Sambil menabur bunga saya ceritakan tentang sepak
terjang Bung Karno sebagai pahlawan proklamasi kepada anak-anak saya. Saya
ingin melukiskan tokoh Bung Karno dalam memori anak-anak saya. Bukankah jasa
seorang pahlawan sudah selayaknya dikenang dan perbuatannya yang baik patutlah
diteladani?
Kemudian saya ajak anak-anak saya berdoa di depan
makam memohon pada Tuhan agar Sang Pahlawan Proklamasi ini diampuni dosanya dan
mendapat tempat yang layak di sisi Tuhan sesuai dengan amal ibadahnya. Tak lupa
dalam hati saya mohon pada Tuhan agar anak-anak saya kelak bisa menjadi
“orang-orang besar” seperti Bung Karno.
Hanya sebentar saja kami berada di
kompleks makam ini. Setelah dirasa cukup, kami pun segera menuju pintu keluar.

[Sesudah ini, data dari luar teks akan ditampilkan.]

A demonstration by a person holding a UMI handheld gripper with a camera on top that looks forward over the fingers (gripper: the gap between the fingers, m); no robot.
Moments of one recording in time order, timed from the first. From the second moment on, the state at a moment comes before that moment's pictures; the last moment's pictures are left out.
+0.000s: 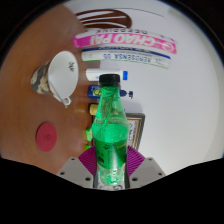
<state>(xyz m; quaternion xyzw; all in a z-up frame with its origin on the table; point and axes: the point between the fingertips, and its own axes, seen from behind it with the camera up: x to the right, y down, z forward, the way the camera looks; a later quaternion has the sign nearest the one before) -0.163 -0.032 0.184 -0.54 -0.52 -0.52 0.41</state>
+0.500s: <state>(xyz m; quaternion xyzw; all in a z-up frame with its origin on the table) -0.192 -0.036 0.168 -0.78 -0.16 -0.04 0.61</state>
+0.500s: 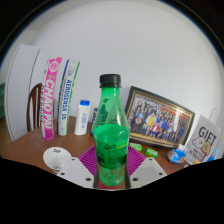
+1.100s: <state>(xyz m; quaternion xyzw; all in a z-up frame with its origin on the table) -0.173 -0.031 0.083 -0.80 -0.04 0.04 0.59</state>
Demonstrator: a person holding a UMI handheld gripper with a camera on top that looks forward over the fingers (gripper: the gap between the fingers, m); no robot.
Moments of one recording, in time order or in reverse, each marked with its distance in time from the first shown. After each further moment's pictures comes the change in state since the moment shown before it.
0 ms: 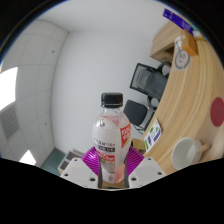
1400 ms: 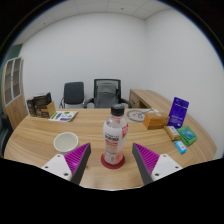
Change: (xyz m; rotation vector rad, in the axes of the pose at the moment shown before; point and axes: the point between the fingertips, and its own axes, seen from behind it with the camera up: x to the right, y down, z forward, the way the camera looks) arm 0.195 -0.097 -0.151 -0.080 0.738 -1.142
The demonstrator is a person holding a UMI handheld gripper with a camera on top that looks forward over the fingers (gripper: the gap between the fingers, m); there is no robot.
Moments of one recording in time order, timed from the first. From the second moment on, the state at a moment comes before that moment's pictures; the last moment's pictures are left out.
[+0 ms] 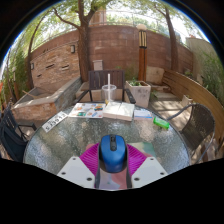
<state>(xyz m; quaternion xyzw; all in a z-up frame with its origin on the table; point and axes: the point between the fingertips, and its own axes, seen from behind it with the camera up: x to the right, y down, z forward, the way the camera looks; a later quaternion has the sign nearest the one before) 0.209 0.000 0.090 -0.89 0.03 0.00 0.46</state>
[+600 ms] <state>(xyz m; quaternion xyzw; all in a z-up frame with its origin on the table) 0.215 -0.093 0.109 -0.89 0.00 -0.02 0.45</state>
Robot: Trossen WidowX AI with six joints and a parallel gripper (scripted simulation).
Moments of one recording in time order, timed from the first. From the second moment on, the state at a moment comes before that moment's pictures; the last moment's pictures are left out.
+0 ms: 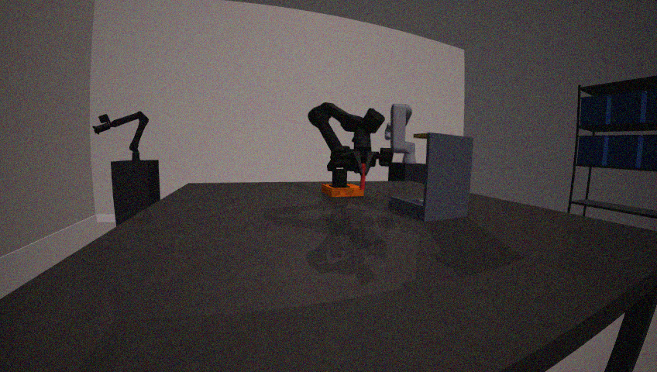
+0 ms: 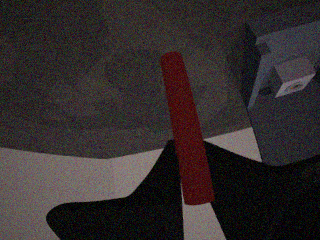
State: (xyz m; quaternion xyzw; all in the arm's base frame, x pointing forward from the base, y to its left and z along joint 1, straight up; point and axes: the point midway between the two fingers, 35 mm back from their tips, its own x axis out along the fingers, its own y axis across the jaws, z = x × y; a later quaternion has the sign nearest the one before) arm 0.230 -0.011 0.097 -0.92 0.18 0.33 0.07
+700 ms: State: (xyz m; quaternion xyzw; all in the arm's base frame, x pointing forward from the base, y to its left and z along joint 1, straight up) arm 0.253 0.015 0.105 -0.93 0.15 0.33 0.06
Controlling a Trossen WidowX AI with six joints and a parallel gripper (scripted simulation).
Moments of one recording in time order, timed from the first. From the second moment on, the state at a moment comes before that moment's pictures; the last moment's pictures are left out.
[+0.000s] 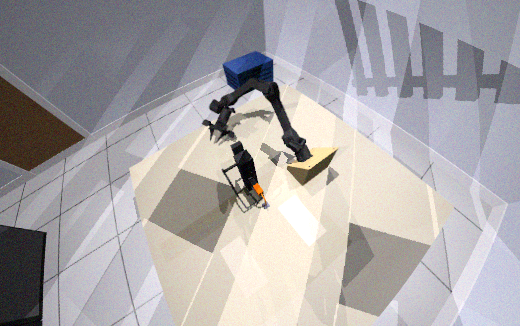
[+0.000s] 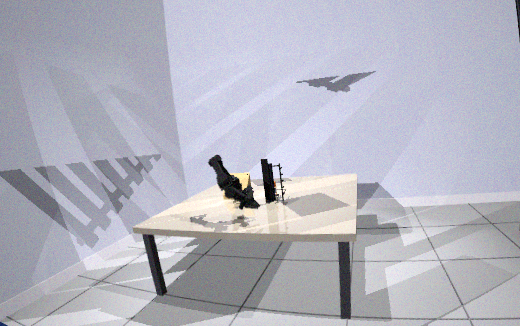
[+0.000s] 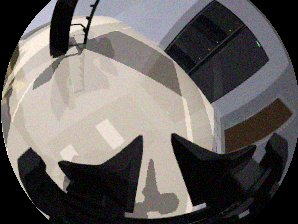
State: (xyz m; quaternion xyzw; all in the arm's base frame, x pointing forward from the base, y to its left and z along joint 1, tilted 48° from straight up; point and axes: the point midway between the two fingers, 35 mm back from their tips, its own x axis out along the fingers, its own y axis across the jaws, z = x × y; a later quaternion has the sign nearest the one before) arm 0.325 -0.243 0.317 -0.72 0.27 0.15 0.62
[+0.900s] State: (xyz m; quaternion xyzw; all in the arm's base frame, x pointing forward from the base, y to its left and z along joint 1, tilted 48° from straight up) arm 0.434 -0.069 0.307 -0.70 0.18 0.19 0.66
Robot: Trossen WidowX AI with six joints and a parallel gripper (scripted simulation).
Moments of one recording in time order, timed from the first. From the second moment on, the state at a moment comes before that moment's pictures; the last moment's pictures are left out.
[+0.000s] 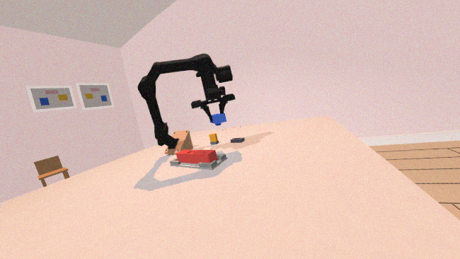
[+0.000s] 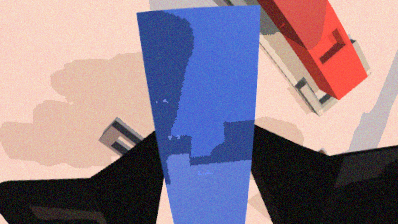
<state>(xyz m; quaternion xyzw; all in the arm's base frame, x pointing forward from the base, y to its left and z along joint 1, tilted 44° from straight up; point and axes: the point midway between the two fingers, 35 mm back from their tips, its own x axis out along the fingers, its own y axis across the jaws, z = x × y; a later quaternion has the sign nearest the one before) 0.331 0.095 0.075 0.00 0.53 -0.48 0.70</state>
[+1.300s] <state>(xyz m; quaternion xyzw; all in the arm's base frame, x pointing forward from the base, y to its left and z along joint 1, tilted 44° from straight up) 0.277 -0.005 0.129 0.23 0.33 -0.64 0.66</state>
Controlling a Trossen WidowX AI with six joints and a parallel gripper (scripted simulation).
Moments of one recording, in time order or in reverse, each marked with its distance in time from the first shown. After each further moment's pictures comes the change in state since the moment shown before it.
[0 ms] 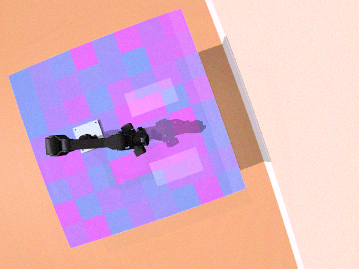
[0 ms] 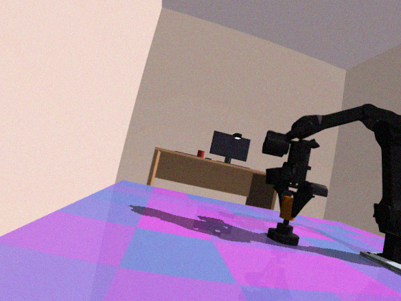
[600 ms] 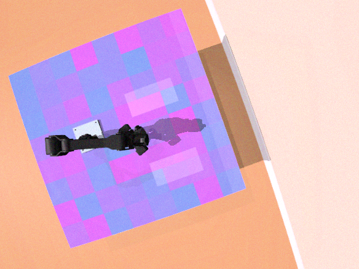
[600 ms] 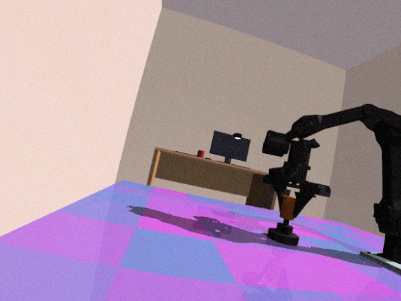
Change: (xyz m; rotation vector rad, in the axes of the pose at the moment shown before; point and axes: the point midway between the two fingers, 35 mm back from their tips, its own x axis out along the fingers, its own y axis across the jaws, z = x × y) arm -0.001 0.000 0.000 -0.203 -0.001 0.000
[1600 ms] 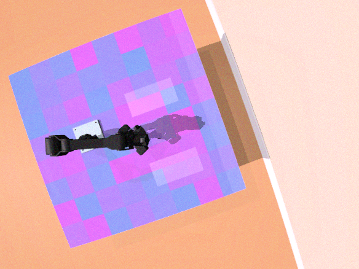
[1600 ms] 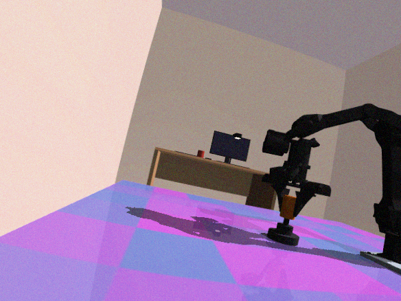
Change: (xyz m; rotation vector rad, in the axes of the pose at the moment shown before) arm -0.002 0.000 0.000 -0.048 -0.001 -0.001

Jalan keluar dari kompleks makam ternyata sangat berliku. Pihak pengelola makam
sengaja mendesain jalan keluar agar melalui deretan kios-kios suvenir maupun
jajanan khas Blitar. Bagi yang ingin berbelanja suvenir, tentu hal ini sangat
menyenangkan, tetapi bagi yang ingin cepat pulang dan keluar dari kompleks
makam, hal ini terasa sangat mengganggu apalagi jalannya terasa sempit, sumpek,
panas dan pengap tanpa pendingin ruangan. Semoga suatu saat pihak pengelola
makam berkenan untuk membenahi kondisi ini, sehingga momen mengunjungi makam
Bung Karno menjadi memori indah bagi para generasi penerus bangsa ini.